I prefer shuriken to knife throwing.

I cant ever get my knife to stick.


----------



## arnisador (Apr 10, 2005)

If you search the Knife Arts forum for _throw_ or _throwing_ you'll find several other threads on this.


----------



## AnimEdge (Apr 11, 2005)

What? I just got a negitive comment for a post i did 5 months ago, it placed me in the red, and said "White Guy" my guess is about a comment i made about 5 months ago about a movie with Brandon Lee and Dolph Lundgren who i guess i said was the "White Guy" guess you woudl think there is a stature of limitations on this thing


----------



## Airyu@hotmail.com (Apr 13, 2005)

I thought this thread died  along time ago! 

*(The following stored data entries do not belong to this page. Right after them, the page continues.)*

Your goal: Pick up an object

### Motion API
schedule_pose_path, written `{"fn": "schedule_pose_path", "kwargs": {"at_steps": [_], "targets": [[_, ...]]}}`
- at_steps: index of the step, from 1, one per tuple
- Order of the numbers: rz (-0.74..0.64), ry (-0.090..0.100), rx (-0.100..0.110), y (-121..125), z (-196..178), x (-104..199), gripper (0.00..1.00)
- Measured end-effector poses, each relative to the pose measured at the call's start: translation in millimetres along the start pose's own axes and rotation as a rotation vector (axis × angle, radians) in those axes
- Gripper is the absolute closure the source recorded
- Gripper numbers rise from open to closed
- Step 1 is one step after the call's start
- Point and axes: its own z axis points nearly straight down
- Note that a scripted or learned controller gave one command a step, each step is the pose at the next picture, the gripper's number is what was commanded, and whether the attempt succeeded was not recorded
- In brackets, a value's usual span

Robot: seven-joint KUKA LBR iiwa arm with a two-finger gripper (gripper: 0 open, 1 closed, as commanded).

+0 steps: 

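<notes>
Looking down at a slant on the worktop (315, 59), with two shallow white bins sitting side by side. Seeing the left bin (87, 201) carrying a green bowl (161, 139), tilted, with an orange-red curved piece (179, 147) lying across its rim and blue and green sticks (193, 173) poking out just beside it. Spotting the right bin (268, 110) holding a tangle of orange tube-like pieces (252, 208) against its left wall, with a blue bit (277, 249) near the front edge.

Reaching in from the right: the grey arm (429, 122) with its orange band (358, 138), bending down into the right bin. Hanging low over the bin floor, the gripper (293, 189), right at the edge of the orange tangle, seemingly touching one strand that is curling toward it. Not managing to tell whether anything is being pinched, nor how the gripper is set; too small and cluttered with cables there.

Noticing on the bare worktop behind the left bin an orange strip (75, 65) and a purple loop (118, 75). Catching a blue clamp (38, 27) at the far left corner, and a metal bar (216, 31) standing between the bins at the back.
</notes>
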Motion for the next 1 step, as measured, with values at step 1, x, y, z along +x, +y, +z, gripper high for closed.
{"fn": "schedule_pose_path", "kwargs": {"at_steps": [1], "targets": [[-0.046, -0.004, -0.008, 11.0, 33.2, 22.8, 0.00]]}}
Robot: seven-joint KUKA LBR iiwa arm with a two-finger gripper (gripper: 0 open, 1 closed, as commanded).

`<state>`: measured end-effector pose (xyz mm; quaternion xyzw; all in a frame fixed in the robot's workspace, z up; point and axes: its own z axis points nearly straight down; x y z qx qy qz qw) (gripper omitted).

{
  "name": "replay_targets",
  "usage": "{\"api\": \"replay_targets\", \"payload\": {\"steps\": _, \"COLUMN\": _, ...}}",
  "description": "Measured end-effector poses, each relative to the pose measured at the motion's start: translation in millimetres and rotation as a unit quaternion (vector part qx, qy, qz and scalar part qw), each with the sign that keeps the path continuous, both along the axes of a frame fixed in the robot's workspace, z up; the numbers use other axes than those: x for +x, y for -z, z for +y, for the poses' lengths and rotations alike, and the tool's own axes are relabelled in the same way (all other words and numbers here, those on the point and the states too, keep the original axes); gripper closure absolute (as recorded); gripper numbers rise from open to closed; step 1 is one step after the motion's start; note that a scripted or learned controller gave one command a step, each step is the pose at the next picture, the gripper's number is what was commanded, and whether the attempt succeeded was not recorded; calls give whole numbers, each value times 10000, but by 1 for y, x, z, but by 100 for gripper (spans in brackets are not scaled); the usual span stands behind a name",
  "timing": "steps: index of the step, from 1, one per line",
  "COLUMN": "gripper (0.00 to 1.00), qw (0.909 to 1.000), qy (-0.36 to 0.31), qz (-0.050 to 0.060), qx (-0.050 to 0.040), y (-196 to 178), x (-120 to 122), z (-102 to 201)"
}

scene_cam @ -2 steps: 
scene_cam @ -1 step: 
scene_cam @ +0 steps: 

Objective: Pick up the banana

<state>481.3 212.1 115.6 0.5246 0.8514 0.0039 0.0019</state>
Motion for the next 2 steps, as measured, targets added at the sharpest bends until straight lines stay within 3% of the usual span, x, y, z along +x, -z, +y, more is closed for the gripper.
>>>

Anyway, I was doing some throwing of SKS bayonets awhile ago and filmed some basic throws. I'll throw some other clips up in the near future (whenever I find the time !!) showing other types of throws as well as various projectiles.

Gumagalang
Guro Steve L.

www.Bujinkandojo.net


----------



## TonyM. (Apr 13, 2005)

In the early and mid seventies there were more rangers carrying Gil Hibbons throwing knives (large) than tomahawks. Of course we carried the set of three as well as a fighting knife and a bayonet.


----------



## Bammx2 (Apr 13, 2005)

I used to cheat......

I used to have the russian spetznaz ballistic knife
	

	
	
		
		

		
			




 Unfortunately,some dirtbag stole it.
I hope he shot himself in the foot tryin to figure out that little lever was on the side.....


----------



## Airyu@hotmail.com (Apr 13, 2005)

Hey Guys,

I loved those ballistic knives!! I have a couple of hibbens and a host of other things to throw, all are good and it is cheap fun! My son, loves to throw the shuriken when I have them out. So you can always bring in the family to your practice time!

Gumagalang
Guro Steve L.


----------